Warum schicken immer mehr Eltern ihre Kinder in Förderkurse und Nachhilfeunterricht?

Sie haben Angst, dass ihre Kinder den Anschluss verpassen. Bei Eltern, die intelligent sind und in der Gesellschaft weit oben stehen, kommt zusätzlicher Druck auf, dass auch ihr Kind reüssiert. Das ist menschlich. Aber ein Kind von intelligenten, erfolgreichen Eltern, welches das Gymnasium nicht packt, ist nicht krank oder falsch erzogen, die Kombination von Genen bei der Befruchtung ähnelt einfach einem Vabanquespiel.

Trotzdem wollen alle ihre Kinder ins Gymnasium schicken.
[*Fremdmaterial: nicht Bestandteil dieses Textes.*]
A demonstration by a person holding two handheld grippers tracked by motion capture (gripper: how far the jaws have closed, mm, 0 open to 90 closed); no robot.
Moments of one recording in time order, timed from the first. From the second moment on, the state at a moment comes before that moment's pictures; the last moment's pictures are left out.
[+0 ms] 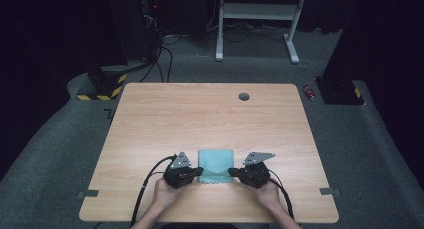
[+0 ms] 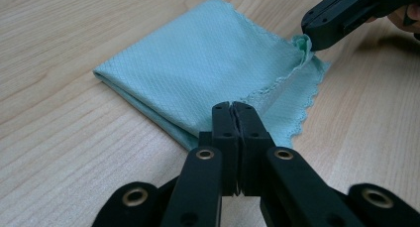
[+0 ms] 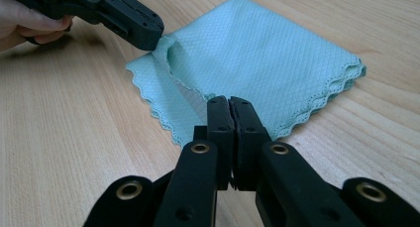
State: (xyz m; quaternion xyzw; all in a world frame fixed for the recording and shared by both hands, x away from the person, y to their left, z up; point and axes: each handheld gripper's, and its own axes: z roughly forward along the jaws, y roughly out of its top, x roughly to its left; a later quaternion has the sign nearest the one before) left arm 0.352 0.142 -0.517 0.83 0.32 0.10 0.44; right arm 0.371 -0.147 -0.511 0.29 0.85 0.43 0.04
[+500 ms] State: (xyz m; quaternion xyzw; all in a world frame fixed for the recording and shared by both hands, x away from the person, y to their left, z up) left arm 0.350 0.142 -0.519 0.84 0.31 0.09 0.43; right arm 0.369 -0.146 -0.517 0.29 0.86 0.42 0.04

Ja, es entsteht zuweilen der Eindruck, man könne die Matura kaufen, wenn man Daten zum Einfluss der sozialen Herkunft sieht. Daten aus Deutschland zeigen, dass Oberschichtkinder mit unterdurchschnittlichem IQ eine beachtliche Chance haben, eine Empfehlung fürs Gymnasium zu bekommen. Hingegen ist für Kinder aus unteren sozialen Schichten, die einen weit überdurchschnittlichen IQ haben, eine Empfehlung nicht selbstverständlich. Und das bei einer Gymnasialquote von gegen 40 Prozent. Es kann aber nicht im Interesse einer Gesellschaft sein, dass dank Förderkursen unzureichend intelligente Oberschichtkinder ins Gymnasium kommen und dort die Plätze besetzen. Es sollten die richtigen Kinder ins Gymnasium gehen können, also solche, die intelligent und leistungsbereit sind.
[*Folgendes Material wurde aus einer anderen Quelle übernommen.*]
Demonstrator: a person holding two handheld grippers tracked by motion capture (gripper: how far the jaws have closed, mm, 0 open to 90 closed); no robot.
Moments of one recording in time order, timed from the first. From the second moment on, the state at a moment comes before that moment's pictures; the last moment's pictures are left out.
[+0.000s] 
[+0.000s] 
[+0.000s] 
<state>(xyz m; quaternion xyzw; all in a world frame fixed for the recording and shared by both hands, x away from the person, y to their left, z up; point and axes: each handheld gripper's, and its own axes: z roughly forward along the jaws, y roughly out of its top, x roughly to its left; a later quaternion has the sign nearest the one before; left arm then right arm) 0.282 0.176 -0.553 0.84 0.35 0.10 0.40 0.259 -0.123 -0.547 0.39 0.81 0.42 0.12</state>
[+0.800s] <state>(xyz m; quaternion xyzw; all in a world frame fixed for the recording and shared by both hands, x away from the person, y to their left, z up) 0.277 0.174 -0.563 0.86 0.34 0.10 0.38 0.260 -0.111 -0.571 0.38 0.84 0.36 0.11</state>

Was halten Sie von Frühförderung?

Sie basiert auf der Annahme, es gebe sensible Phasen fürs Lernen und wer die verpasse, verpasse eine einmalige Chance. Bis heute fehlen die Belege, dass Frühförderung wirklich nachhaltige Auswirkungen auf den Erfolg des Kindes hat. Wir können auch mit 20 noch schreiben lernen. Schrift gibt es erst seit etwa 5000 Jahren, der genetische Bauplan für unser Gehirn ist aber nach allem, was wir wissen, mindestens 40 000 Jahre alt.

Wenn Sie Kinder hätten, wie würden Sie sie fördern?

Ich würde sicher nicht irgendwelchen Schnickschnack über die Wiege hängen, um Synapsenverbindungen zu fördern. Das kindliche Gehirn entwickelt sich weitgehend selbst gesteuert. Was Kinder unbedingt brauchen, ist emotionale Geborgenheit, Zuwendung – und sprachliche Interaktion. Deshalb halte ich die steigende Zahl der Handy-Eltern für ein schädliches Phänomen. Bereits sehr kleine Kinder erschliessen die Bedeutung der Welt vorwiegend aus der Sprache. Wenn Babys aber Sprache vorwiegend in Form von Handytelefonaten ihrer Eltern erleben, können sie damit nichts anfangen.

Und wie viel bringen eigentlichzweisprachige Kinderkrippen und Frühchinesisch?

Man sollte nicht zu grosse Erwartungen haben. Wer eine Sprache gut lernen soll, muss sie mindestens in 40 Prozent seiner Zeit sprechen. Das ist in der Regel aber nur gegeben, wenn ein Familienmitglied die entsprechende Sprache zu Hause spricht.